MEHRHEIT Köster war neben der früheren Bundesjustizministerin Katarina Barley aber der einzige SPD-Abgeordnete, der die Verschiebung des Votums ablehnte. Auch fast alle Abgeordneten von Grünen und Linken stimmten dafür, allerdings erfolglos: Eine deutliche Mehrheit von Konservativen, Christdemokraten und Liberalen pochte darauf, das Ratifizierungsverfahren des Vertrages abzuschließen und auf symbolische Warnschüsse an die Adresse Israels zu verzichten.
Der deutsche Europarlamentarier Sergey Lagodinsky sagte der Jüdischen Allgemeinen, auch er sei wegen der Annexionspläne der Regierung in Jerusalem »sehr besorgt«. Allerdings, so der Grünen-Politiker, »sehen viele von uns nicht, wieso ein weitgehend technisches Abkommen präventiv zum Scheitern gebracht werden sollte, ohne zu wissen, ob und was am 1. Juli in Israel beschlossen wird«. Israel sollte nicht anders behandelt werden als jeder andere Staat, betonte Lagodinsky.
In der Schlussabstimmung im Plenum billigten schließlich 437 der 686 teilnehmenden Abgeordneten das Abkommen.
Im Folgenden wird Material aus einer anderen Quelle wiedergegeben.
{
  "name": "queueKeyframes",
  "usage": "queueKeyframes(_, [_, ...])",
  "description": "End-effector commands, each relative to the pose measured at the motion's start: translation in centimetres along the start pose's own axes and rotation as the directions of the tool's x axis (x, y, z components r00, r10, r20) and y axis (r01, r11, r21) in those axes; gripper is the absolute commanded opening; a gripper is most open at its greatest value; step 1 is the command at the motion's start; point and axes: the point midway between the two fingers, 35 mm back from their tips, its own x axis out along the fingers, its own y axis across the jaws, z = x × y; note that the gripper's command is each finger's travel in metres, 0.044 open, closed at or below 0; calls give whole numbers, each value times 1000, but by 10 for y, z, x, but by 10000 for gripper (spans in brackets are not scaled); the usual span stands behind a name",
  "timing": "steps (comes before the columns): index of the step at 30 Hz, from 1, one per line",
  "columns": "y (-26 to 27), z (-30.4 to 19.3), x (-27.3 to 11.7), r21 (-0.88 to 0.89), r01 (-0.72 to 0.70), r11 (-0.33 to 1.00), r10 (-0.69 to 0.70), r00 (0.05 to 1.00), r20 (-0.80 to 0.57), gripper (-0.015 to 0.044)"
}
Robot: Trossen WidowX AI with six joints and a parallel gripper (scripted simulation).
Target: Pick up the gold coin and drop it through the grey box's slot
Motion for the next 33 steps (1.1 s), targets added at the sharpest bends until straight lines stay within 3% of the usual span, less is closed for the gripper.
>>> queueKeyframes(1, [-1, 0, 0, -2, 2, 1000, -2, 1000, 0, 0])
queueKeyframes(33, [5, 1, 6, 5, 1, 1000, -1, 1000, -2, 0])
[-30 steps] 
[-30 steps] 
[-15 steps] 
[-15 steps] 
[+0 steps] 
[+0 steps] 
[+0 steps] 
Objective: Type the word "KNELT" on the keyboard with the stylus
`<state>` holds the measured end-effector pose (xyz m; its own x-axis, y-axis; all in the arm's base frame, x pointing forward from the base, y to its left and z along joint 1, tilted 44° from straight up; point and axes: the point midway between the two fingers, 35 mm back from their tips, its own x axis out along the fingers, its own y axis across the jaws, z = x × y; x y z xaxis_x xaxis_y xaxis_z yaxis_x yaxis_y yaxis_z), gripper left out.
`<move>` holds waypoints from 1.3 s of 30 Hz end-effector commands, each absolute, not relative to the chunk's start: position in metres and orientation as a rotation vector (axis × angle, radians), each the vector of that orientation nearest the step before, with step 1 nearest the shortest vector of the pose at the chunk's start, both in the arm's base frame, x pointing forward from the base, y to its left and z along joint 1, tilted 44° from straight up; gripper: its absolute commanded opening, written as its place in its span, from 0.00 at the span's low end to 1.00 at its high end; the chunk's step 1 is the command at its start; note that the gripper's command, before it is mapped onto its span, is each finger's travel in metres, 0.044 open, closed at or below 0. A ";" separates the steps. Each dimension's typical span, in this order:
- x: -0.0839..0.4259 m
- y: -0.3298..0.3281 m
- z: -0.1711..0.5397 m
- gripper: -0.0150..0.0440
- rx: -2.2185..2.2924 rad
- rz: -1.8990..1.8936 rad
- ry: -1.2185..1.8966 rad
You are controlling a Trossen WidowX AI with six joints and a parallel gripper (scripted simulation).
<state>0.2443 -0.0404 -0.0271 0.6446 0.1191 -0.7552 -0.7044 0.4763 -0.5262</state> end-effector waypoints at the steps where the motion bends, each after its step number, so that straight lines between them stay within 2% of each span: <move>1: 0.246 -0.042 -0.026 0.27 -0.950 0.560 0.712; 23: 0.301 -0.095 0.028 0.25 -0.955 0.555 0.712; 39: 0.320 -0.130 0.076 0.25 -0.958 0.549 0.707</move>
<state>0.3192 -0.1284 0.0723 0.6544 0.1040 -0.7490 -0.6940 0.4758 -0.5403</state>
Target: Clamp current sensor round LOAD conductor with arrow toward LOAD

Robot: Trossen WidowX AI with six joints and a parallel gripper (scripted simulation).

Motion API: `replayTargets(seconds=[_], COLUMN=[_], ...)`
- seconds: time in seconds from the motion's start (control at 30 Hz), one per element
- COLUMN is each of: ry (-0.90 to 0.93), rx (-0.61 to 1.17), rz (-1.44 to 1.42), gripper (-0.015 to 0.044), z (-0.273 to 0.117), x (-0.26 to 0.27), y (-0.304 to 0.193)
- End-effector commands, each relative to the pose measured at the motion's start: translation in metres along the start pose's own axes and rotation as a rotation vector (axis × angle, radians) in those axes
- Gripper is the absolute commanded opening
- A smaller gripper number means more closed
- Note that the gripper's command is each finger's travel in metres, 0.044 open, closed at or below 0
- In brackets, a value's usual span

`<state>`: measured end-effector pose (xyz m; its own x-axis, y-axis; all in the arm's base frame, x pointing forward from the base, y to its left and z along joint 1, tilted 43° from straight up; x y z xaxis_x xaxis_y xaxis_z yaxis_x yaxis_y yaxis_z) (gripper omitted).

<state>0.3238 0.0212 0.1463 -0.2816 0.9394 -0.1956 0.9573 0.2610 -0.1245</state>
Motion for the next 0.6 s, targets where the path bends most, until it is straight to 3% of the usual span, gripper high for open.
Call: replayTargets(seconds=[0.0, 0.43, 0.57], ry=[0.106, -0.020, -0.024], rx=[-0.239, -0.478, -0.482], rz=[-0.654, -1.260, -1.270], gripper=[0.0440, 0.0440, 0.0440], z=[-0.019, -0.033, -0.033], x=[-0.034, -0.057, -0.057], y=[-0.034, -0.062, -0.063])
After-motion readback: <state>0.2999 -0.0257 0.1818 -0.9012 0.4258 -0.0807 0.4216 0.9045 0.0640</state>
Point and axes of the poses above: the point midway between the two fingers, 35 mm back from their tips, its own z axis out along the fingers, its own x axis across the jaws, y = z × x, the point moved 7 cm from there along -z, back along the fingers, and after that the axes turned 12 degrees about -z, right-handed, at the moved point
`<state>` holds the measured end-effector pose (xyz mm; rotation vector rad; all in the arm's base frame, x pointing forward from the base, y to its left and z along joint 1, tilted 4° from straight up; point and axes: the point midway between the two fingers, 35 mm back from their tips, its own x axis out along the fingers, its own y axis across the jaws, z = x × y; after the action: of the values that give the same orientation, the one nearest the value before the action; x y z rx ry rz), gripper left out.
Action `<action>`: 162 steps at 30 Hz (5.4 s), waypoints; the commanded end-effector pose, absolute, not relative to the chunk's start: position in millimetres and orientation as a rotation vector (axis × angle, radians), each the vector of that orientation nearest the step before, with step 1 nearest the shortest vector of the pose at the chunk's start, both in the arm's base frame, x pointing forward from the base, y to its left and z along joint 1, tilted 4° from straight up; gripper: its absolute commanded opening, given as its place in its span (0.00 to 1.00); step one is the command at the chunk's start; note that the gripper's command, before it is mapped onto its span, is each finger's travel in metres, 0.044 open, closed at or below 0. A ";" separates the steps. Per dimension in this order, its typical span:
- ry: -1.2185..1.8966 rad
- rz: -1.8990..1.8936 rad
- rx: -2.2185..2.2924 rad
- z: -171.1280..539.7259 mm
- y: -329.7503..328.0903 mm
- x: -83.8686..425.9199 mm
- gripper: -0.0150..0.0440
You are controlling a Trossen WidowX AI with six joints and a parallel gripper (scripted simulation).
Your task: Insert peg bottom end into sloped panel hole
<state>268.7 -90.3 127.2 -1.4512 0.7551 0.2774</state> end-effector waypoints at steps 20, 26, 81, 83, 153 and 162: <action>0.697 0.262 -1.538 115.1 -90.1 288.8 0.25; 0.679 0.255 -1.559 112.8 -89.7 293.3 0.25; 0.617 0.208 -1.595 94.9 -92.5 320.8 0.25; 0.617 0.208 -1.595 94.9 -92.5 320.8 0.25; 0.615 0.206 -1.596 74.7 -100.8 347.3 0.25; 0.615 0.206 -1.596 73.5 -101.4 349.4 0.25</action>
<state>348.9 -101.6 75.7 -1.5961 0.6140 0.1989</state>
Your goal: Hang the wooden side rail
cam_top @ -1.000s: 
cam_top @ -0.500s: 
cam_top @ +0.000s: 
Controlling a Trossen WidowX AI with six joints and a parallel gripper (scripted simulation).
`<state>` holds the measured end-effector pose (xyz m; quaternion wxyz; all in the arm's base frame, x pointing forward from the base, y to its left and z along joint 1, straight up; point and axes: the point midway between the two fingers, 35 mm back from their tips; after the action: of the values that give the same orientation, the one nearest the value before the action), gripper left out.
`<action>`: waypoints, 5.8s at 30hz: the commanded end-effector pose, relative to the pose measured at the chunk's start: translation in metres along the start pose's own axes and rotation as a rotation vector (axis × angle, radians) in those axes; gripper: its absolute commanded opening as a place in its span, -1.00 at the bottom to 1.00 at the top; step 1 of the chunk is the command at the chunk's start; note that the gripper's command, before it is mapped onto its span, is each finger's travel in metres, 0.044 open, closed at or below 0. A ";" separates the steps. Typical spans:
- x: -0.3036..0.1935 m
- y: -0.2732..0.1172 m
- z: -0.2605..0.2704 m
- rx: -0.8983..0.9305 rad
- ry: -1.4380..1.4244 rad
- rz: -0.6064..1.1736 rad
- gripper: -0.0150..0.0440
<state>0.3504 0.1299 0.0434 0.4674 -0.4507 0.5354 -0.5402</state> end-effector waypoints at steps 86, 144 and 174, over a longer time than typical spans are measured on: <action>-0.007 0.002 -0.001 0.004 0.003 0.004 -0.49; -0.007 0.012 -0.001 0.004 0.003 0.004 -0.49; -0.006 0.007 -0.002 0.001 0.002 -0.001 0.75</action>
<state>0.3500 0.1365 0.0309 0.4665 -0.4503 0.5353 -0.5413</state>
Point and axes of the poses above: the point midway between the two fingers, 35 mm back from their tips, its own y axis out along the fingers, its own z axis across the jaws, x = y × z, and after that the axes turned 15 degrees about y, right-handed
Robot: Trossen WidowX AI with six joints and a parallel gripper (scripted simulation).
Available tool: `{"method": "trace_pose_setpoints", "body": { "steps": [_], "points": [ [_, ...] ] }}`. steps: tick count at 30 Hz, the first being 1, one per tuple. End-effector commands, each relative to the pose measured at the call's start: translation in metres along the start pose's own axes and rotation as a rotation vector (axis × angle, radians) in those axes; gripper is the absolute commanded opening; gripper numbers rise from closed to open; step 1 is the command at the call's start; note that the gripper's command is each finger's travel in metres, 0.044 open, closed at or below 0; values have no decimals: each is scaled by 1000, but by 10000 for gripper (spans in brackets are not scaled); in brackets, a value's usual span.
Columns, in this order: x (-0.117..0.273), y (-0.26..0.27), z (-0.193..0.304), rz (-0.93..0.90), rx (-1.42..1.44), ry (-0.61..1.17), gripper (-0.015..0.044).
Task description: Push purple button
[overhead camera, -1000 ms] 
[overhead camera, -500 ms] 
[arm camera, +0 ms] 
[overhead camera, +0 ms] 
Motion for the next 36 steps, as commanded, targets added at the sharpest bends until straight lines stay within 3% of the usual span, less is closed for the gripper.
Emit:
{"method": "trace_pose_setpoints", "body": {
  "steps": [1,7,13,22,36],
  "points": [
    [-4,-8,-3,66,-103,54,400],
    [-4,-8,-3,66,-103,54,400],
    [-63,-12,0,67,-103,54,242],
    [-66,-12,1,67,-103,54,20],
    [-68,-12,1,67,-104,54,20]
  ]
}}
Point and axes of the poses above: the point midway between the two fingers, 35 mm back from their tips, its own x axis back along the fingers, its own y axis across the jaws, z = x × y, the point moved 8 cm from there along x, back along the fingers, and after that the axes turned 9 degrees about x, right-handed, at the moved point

Darunter waren auch die meisten deutschen Parlamentarier.
Weniger kontrovers ging es im Parlament bei den Abstimmungen über die Luftverkehrsabkommen der EU mit anderen Ländern zu. So wurden ohne Aussprache die entsprechenden Verträge mit der Volksrepublik China, Jordanien und Georgien vom Parlament durchgewunken. Im Gegensatz zum Abkommen mit Israel äußerte dabei keiner der Abgeordneten völkerrechtliche Bedenken oder hatte ein Bedürfnis zu protestieren.